* _Exercise directions_:
Among the lines listed below, count those that include the string "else", and state only the count.

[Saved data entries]
____________________

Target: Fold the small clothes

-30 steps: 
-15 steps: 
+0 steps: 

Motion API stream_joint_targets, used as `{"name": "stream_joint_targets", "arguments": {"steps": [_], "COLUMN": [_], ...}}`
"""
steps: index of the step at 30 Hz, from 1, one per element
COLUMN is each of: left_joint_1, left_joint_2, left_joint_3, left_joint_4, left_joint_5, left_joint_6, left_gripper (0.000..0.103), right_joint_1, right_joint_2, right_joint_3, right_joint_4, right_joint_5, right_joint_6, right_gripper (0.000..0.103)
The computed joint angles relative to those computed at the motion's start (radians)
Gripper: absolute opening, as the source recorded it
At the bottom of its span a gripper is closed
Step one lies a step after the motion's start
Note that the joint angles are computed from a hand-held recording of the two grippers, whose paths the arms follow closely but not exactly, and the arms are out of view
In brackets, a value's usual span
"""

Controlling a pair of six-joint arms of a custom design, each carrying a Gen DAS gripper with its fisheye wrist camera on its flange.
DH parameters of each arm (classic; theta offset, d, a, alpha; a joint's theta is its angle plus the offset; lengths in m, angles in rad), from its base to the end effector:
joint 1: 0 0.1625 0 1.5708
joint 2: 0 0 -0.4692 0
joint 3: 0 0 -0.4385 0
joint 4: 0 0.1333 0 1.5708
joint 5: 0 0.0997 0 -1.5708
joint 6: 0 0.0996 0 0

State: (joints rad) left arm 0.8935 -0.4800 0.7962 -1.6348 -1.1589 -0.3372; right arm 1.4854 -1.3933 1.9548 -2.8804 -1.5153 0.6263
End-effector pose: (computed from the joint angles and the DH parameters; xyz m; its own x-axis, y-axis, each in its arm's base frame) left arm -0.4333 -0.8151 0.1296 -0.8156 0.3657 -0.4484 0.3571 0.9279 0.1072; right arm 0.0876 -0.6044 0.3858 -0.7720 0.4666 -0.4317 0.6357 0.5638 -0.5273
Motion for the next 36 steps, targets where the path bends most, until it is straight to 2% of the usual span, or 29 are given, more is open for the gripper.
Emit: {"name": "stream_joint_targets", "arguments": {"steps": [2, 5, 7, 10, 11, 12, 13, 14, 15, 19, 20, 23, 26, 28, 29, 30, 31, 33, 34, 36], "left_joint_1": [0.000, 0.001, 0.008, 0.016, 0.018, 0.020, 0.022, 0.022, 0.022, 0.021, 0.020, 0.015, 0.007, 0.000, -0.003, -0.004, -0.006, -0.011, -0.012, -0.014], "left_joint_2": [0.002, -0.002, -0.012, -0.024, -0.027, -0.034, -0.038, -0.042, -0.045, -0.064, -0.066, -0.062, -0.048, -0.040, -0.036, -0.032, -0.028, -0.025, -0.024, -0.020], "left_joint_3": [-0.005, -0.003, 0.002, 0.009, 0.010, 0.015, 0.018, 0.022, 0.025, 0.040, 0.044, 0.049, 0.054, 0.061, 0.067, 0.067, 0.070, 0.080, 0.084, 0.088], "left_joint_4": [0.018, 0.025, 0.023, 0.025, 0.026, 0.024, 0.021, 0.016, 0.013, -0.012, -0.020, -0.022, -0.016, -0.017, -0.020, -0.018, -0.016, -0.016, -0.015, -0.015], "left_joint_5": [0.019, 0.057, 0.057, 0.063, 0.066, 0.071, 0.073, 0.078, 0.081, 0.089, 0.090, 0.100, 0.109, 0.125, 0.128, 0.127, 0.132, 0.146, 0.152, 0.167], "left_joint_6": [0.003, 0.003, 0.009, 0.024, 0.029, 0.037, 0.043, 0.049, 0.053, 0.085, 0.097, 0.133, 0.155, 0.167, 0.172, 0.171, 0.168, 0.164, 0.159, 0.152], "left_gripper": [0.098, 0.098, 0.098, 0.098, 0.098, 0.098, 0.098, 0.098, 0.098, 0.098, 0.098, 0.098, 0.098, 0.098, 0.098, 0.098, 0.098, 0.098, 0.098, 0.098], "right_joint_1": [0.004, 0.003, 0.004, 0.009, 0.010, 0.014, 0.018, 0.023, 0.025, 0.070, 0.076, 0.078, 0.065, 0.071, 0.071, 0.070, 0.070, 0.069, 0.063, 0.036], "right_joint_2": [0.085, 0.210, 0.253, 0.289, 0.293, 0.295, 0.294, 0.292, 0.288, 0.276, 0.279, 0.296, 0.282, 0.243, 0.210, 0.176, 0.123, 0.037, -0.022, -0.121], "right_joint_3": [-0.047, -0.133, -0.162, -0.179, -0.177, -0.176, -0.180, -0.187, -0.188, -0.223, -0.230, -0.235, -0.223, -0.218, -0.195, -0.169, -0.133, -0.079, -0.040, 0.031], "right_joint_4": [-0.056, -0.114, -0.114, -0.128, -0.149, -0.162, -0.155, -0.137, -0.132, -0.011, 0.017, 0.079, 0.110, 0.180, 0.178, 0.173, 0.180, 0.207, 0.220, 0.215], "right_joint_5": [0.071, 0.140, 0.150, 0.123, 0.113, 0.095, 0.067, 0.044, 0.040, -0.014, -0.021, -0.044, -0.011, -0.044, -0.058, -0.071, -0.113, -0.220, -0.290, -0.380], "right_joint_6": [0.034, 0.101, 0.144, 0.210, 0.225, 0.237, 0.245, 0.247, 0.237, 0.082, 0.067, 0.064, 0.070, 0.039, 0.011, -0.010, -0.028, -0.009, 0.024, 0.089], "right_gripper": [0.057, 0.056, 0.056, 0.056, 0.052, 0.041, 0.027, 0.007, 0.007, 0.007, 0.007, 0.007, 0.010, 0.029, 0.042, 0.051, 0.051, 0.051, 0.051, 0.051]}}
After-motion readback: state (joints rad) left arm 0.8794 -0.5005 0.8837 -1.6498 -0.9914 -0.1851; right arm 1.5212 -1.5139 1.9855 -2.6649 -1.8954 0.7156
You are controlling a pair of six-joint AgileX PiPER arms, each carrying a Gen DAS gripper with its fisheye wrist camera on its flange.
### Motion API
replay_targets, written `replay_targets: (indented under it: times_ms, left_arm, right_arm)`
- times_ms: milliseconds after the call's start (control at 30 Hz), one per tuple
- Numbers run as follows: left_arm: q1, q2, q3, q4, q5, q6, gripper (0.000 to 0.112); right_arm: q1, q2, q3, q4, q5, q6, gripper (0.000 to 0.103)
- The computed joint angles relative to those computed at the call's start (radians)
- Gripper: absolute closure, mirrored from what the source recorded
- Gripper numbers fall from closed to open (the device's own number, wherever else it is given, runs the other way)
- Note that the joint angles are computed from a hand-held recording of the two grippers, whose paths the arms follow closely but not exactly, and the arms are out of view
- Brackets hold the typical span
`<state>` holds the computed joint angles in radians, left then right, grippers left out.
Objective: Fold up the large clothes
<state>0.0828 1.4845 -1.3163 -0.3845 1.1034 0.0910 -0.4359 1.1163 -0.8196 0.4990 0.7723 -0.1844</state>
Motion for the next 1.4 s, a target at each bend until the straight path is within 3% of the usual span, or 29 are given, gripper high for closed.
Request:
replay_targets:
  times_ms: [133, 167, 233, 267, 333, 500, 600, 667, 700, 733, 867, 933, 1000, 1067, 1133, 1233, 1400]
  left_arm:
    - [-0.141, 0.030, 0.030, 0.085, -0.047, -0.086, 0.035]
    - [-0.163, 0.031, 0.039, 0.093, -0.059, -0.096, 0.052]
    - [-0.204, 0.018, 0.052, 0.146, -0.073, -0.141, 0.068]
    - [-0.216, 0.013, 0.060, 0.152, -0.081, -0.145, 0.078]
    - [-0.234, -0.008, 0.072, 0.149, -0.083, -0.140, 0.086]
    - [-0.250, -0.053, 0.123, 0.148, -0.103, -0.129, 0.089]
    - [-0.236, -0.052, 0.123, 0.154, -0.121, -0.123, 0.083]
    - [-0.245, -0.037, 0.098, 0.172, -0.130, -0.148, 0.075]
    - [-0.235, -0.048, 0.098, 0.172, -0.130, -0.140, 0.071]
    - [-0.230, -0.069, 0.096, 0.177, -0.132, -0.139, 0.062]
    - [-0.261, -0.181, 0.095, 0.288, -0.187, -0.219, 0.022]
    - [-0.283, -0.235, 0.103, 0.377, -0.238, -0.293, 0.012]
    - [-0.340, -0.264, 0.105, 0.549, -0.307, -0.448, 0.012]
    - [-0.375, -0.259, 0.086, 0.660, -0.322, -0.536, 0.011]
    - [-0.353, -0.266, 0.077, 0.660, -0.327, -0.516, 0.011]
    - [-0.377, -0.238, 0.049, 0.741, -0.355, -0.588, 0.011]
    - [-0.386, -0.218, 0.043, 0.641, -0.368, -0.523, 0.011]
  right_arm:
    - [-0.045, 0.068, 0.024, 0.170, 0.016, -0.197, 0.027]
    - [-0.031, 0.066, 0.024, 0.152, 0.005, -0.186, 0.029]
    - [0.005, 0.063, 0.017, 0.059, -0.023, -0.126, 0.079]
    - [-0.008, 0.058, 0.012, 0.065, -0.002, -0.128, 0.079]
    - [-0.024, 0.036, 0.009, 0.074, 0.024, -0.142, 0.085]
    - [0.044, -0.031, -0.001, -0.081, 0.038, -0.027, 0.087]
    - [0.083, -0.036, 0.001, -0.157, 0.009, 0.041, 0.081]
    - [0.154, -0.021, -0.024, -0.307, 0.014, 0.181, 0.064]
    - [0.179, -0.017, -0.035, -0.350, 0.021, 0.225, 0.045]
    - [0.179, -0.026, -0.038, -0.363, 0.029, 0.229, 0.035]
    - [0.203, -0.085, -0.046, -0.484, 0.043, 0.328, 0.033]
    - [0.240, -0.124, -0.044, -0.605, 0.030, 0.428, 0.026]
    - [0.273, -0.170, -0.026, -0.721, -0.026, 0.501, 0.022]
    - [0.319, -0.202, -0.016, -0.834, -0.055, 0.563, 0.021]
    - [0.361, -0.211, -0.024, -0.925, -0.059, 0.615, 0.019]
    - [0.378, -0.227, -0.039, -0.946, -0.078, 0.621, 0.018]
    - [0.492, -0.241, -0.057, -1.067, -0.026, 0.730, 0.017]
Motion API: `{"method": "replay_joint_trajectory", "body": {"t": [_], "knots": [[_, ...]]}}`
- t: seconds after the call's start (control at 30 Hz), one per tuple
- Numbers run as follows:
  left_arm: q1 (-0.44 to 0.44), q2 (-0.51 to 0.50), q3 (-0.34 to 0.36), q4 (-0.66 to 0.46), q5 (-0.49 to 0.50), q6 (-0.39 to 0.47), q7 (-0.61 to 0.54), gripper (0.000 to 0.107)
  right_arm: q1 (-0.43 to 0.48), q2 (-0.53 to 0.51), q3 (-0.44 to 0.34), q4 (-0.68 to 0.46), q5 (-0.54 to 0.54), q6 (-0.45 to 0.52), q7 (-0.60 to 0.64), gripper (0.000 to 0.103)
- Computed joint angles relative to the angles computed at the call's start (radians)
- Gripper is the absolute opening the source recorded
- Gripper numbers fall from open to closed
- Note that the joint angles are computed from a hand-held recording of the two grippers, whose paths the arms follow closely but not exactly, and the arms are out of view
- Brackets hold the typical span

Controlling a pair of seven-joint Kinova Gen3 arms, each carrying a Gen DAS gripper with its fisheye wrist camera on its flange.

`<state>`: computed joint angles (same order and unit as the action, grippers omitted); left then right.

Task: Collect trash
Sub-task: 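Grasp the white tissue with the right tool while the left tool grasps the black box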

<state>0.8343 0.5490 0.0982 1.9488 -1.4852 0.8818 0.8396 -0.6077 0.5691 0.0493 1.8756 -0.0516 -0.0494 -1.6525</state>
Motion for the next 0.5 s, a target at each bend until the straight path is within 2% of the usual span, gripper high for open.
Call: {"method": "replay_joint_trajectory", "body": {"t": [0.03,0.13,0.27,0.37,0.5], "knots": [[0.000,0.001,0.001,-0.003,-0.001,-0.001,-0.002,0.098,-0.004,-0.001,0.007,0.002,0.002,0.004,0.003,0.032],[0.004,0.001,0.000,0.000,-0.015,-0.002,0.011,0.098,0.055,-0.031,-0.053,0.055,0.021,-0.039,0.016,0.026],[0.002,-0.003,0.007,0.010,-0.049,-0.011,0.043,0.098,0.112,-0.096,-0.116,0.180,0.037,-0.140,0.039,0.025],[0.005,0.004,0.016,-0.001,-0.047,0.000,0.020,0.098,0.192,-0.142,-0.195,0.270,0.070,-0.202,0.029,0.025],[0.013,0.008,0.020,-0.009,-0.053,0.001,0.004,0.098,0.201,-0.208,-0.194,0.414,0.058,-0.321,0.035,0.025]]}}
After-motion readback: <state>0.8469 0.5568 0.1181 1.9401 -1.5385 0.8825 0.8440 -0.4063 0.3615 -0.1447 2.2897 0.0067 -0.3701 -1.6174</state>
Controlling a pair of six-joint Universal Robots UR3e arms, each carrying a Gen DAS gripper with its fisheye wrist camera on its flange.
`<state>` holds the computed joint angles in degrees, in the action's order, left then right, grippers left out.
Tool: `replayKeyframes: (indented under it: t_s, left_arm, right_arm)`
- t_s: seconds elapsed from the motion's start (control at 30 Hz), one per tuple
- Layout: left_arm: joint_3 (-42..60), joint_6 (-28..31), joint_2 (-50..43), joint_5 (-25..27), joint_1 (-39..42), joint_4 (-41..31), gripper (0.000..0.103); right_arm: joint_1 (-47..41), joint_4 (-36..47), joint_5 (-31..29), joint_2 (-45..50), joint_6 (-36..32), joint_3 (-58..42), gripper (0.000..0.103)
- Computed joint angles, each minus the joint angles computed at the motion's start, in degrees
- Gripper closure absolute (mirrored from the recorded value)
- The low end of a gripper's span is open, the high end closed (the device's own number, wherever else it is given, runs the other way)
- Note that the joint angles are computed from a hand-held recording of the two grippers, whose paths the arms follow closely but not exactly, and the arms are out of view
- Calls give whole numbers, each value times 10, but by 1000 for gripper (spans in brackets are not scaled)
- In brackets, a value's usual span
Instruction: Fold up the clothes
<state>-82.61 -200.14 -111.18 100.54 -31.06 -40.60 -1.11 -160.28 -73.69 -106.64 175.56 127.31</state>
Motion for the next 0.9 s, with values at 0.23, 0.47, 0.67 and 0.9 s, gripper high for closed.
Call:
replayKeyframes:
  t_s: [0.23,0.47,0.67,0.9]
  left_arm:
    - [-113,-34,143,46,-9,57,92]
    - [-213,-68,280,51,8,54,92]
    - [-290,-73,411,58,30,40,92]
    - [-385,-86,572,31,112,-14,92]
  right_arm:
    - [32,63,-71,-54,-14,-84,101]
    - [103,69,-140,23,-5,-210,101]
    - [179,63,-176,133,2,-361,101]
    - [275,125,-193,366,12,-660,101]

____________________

* _Exercise solution_:
2